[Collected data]
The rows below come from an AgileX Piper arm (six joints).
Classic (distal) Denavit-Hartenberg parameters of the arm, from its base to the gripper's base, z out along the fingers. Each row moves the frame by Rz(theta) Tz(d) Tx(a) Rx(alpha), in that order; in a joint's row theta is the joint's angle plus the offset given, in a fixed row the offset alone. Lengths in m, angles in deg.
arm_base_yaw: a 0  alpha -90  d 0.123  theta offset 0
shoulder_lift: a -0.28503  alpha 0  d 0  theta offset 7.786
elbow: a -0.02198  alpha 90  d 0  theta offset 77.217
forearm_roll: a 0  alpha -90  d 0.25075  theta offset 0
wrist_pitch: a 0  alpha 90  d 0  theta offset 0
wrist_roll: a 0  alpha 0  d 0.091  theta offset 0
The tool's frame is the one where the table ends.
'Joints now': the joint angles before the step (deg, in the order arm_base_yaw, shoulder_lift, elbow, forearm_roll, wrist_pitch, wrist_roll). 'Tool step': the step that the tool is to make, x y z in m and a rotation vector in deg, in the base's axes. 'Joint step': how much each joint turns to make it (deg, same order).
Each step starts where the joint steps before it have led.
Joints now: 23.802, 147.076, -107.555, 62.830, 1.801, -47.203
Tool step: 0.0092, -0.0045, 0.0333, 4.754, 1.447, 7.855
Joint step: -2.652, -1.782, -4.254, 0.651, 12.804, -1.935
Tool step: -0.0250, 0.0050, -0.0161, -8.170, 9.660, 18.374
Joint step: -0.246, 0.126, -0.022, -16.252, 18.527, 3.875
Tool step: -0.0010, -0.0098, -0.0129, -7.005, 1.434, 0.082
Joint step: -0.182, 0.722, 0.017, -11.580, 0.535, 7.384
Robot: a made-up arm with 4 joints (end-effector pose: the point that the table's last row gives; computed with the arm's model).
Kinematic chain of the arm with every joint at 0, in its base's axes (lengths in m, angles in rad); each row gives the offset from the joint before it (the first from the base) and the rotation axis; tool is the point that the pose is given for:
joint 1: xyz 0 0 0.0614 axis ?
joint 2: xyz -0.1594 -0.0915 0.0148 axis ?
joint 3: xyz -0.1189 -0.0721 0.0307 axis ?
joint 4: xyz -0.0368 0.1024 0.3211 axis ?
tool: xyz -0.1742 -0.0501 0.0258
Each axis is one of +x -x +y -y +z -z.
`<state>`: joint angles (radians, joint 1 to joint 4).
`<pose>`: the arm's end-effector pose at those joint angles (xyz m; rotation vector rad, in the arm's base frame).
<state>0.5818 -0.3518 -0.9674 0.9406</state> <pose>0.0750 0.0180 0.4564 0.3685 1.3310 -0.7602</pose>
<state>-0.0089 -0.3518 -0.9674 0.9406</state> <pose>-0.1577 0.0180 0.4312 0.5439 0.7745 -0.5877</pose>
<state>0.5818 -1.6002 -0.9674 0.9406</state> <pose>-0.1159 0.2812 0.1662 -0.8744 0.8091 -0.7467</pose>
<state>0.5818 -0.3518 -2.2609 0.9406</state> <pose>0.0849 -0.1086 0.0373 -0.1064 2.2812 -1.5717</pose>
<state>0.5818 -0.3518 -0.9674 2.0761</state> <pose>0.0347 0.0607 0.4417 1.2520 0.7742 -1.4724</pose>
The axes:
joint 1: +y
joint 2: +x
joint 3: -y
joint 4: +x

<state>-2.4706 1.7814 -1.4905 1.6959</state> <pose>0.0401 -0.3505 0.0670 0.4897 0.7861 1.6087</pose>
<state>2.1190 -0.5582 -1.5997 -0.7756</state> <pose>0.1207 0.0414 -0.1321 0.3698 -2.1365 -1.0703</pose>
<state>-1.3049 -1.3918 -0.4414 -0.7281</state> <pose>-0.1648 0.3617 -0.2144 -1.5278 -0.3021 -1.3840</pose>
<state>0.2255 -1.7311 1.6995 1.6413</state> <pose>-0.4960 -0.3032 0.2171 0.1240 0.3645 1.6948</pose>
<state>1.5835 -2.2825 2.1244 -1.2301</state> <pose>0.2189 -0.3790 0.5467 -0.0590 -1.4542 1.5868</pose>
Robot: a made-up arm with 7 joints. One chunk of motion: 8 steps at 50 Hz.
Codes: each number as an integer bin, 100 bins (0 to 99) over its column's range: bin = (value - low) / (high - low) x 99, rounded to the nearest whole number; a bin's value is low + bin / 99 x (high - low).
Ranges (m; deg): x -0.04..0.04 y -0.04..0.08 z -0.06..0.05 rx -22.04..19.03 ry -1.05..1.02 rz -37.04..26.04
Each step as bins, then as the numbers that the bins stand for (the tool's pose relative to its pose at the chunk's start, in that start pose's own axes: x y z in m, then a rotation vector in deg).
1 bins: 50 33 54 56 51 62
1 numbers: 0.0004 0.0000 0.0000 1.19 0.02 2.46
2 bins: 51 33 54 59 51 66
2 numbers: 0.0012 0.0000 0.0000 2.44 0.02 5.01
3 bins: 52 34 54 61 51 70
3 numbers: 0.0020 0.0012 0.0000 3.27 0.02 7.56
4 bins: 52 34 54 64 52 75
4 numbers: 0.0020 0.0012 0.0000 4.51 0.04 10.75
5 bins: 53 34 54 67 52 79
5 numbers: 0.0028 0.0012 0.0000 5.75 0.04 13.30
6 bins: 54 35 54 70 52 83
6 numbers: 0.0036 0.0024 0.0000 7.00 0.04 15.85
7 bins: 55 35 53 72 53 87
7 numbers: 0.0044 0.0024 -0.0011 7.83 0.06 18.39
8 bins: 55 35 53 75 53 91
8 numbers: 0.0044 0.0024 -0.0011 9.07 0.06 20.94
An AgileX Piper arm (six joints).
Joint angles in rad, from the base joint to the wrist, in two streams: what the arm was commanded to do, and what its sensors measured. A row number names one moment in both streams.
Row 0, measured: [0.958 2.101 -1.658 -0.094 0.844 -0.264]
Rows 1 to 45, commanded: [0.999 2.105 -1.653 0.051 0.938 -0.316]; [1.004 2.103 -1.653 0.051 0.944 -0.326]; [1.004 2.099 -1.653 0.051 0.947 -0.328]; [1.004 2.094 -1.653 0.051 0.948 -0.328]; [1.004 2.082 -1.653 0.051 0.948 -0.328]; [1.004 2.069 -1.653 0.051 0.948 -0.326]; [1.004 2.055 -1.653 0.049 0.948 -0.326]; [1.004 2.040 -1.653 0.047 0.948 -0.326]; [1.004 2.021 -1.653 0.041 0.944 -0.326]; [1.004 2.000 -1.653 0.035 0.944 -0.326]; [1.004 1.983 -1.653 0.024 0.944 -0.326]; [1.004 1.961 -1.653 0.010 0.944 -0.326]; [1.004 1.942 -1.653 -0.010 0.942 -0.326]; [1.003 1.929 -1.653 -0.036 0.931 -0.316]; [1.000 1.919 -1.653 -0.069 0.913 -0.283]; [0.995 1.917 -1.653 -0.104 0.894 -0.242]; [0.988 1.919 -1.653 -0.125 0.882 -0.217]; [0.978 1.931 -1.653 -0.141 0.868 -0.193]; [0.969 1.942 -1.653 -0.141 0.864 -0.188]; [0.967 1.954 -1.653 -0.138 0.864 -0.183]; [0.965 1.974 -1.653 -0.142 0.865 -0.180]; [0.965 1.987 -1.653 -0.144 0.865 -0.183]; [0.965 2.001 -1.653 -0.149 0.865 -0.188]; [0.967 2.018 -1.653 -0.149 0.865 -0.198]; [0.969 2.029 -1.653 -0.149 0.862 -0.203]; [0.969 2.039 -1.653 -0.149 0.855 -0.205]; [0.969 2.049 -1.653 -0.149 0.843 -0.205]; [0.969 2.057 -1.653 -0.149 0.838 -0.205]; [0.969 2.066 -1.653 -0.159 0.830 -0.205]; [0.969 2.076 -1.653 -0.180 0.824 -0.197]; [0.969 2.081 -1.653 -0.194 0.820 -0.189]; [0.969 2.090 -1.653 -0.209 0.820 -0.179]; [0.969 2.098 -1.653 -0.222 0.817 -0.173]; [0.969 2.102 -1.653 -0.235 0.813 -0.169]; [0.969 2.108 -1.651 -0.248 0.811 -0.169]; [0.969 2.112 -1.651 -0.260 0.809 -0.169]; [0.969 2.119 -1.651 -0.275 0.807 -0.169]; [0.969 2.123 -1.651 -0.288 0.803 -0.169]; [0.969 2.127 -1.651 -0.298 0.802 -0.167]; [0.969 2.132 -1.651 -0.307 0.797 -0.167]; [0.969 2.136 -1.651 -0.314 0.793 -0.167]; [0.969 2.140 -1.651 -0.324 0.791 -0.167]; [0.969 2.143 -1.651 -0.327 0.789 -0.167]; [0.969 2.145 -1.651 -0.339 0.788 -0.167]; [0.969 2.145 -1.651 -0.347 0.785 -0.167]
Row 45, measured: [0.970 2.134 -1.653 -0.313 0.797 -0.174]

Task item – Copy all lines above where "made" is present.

Exercise output –
Robot: a made-up arm with 4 joints (end-effector pose: the point that the table's last row gives; computed with the arm's model).
Robot: a made-up arm with 7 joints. One chunk of motion: 8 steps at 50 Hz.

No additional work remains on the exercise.